• First off based on

    quote:


    UserDate (userId, latestDate)


    should this line

    quote:


    join UserDate D on D.userId = A.userId

    and D.date = A.date


    actually be

    join UserDate D on D.userId = A.userId

    and D.latestDate = A.date

    and if so then why not just do

    
    
    SELECT
    I.*
    FROM
    UserActivity A
    INNER JOIN
    UserImpression I
    ON
    A.userId= I.userId AND
    A.[date] = I.[date]

    Even so based on this

    quote:


    UserImpression (userId, date, cola, colb, colc)


    70 million rows may or may not fit in 2GB as I don't know what userid, date, cola, colb, colc are as far as width so I can't tell you if your running into any memory bottlenecks here.

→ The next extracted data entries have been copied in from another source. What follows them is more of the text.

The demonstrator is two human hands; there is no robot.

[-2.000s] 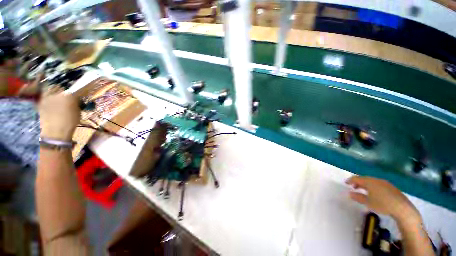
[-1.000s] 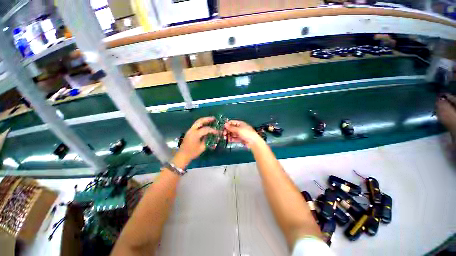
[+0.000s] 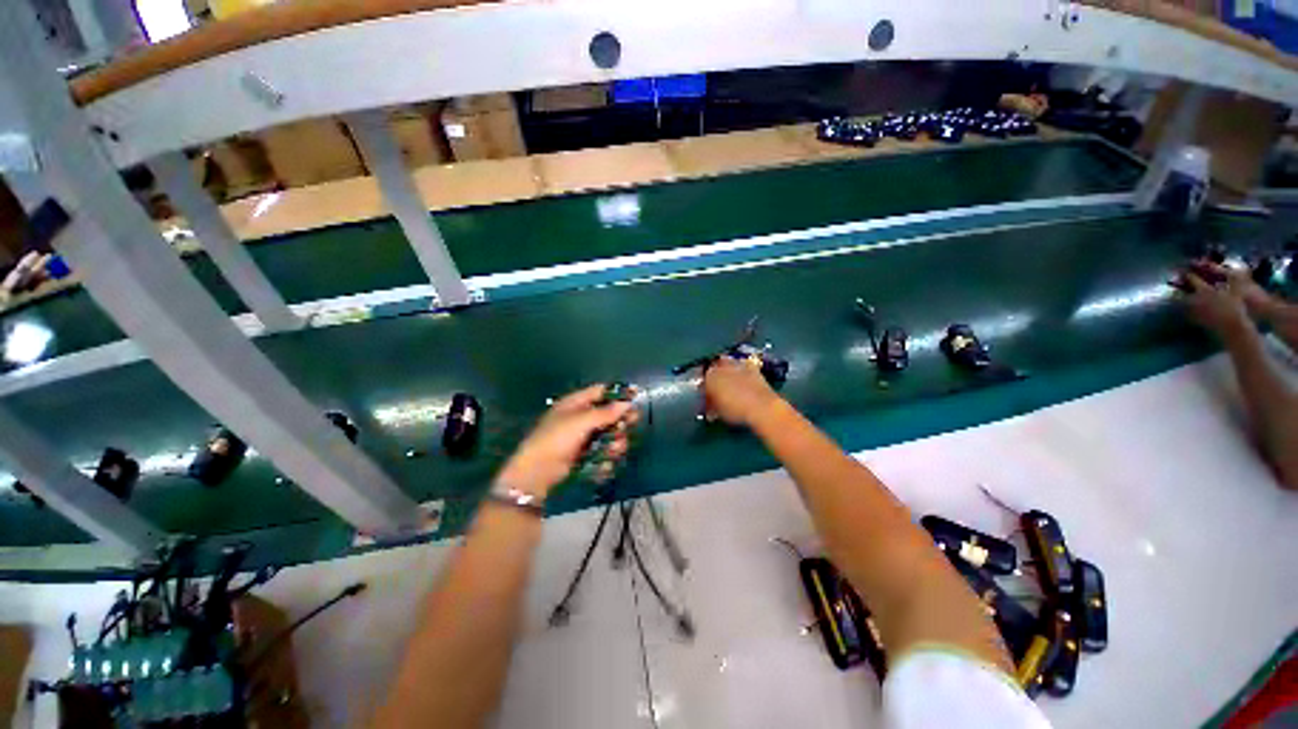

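Note:
My left hand (image 3: 577,439) is closed around several small green circuit boards (image 3: 604,459). Their black cable leads (image 3: 622,548) hang down over the white bench edge. My right hand (image 3: 735,390) is over the green belt, at a black pack with a cord (image 3: 770,365). Its fingertips point down and are partly hidden, so I cannot tell if they grip anything. A loose pile of black packs with yellow stripes (image 3: 968,547) lies on the bench at right, partly behind my right forearm.
The green belt (image 3: 570,342) carries spaced black units left and right. White frame posts (image 3: 256,342) cross it at left. Stacked boards with leads (image 3: 164,672) stand in a carton at lower left. Another person's hands (image 3: 1217,302) are over the belt at far right.
My hands were together over the boards and are now apart. My right hand has moved right to the pack on the belt. The view has shifted, and leads now hang clearly below my left hand.

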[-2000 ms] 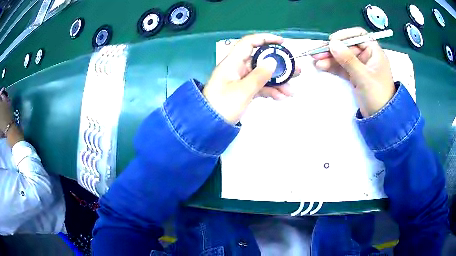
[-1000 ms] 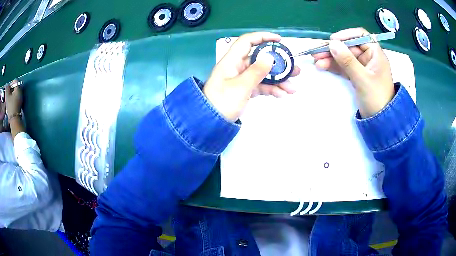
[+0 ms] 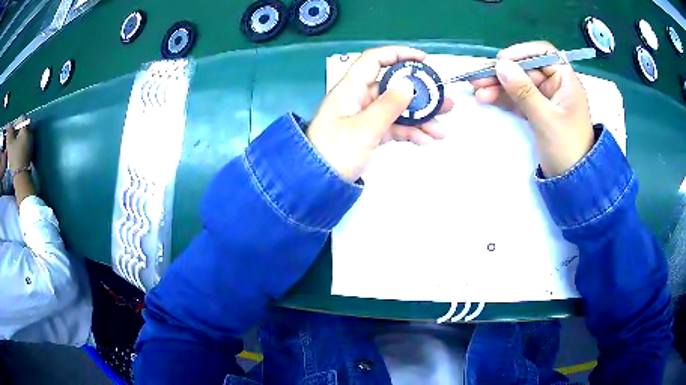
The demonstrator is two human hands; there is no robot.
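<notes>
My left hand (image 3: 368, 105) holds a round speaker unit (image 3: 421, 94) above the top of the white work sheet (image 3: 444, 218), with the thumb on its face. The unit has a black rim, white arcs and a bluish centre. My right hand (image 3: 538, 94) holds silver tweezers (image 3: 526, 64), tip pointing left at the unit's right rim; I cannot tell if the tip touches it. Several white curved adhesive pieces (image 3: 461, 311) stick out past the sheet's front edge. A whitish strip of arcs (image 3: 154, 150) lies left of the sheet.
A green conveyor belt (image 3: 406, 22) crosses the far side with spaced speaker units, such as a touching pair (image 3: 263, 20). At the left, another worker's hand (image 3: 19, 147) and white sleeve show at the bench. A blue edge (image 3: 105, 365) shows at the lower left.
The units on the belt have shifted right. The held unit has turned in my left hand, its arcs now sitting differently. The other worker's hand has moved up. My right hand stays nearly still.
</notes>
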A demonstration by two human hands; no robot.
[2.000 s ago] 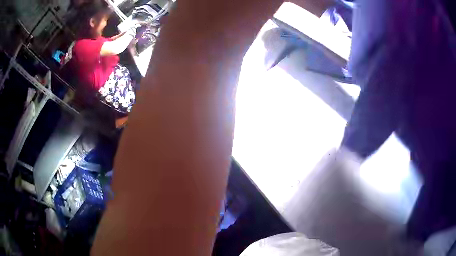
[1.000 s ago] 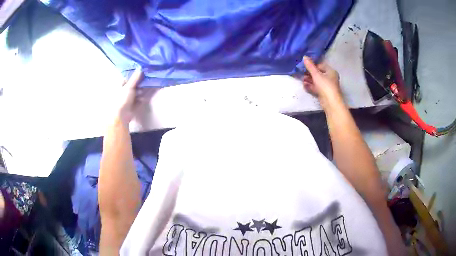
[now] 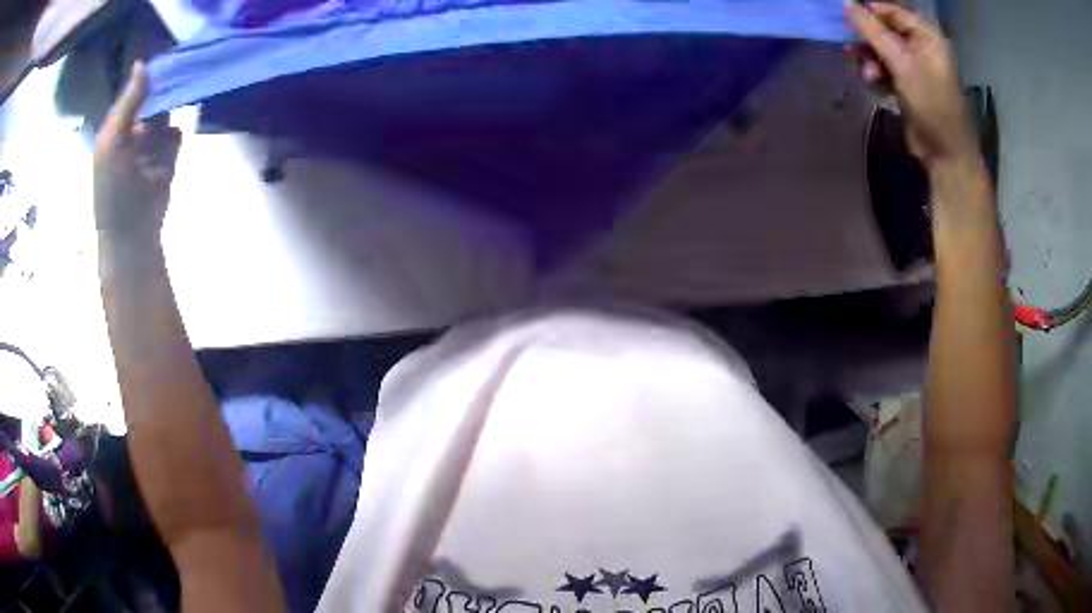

    But you come back and say

    quote:


    I would return the 70 million rows into a new table


    To get maximum insert performance make sure all constraints, triggers and indexes are disabled or removed from this table then add or enable after insert is done.

    Also I assume your indexes would be

    UserDate (userId, latestDate) CLUSTERED

    UserImpression (userId, date) CLUSTERED

    UserActivity (userId, date) CLUSTERED

    To maximize join performance, if you always use userid and latestdate/date to join these tables and work with them I would consider also making them

    datefield, userid as the order of the columns in the index. It is best to have you most unique value first in a composite (multicolumn) index because only the first column is sampled to build the statistics value.

    Another thing which I assume you have already done is the columns used in the join work fastest as long as they are the same datatype. Otherwise SQL will auto-type or you will need to perform an explicit CAST (which is better than SQL auto-typing) if they are not.

    Other than that it is a matter of execution plan and tweaking to see what can be done.